-- Task to carry out --
Every line containing the string "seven" should be returned from the records.

-- Exercise data --
....
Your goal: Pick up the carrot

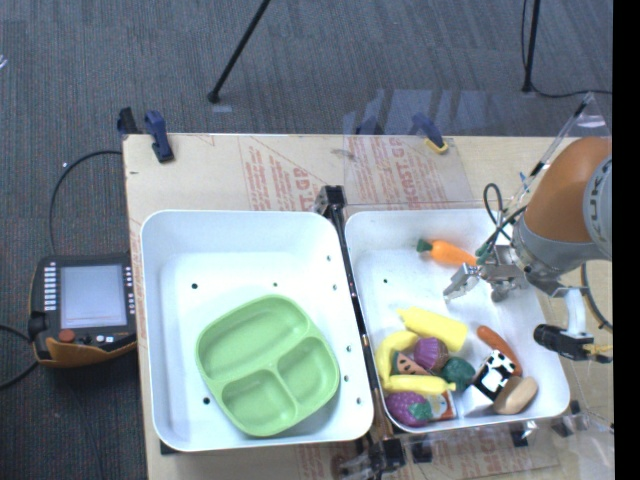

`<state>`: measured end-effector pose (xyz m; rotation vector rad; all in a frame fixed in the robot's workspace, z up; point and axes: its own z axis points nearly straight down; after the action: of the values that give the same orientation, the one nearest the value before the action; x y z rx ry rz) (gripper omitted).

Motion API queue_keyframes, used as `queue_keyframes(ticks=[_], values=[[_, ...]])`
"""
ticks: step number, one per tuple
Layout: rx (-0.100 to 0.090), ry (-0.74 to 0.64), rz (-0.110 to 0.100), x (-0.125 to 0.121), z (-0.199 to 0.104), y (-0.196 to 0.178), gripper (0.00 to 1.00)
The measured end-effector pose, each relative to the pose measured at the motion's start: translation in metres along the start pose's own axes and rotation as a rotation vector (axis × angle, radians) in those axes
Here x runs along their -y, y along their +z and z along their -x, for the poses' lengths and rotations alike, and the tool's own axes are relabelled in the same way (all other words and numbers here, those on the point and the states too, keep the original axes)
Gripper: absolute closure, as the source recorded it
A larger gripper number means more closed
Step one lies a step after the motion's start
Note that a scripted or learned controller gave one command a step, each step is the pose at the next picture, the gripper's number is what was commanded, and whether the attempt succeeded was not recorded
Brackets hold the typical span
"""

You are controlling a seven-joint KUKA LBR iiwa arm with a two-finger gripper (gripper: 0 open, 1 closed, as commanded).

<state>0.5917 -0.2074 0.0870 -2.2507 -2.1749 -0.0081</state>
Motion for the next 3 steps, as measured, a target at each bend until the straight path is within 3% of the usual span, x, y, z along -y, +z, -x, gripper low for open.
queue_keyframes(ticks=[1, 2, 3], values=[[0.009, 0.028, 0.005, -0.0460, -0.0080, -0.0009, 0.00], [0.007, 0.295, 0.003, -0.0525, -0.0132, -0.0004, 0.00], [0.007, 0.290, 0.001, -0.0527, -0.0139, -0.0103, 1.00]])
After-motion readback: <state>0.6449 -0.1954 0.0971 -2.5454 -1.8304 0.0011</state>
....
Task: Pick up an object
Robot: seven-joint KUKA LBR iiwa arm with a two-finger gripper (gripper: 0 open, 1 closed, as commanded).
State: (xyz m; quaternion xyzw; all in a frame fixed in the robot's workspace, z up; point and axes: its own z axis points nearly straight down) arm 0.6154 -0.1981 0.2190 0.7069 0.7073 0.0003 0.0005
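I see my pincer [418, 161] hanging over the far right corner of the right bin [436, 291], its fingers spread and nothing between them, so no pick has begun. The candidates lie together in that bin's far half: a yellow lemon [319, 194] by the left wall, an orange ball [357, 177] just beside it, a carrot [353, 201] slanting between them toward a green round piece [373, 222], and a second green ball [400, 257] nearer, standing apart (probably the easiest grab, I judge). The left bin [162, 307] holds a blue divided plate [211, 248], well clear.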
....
-- Your solution --
You are controlling a seven-joint KUKA LBR iiwa arm with a two-finger gripper (gripper: 0 open, 1 closed, as commanded).
Robot: seven-joint KUKA LBR iiwa arm with a two-finger gripper (gripper: 0 open, 1 closed, as commanded).

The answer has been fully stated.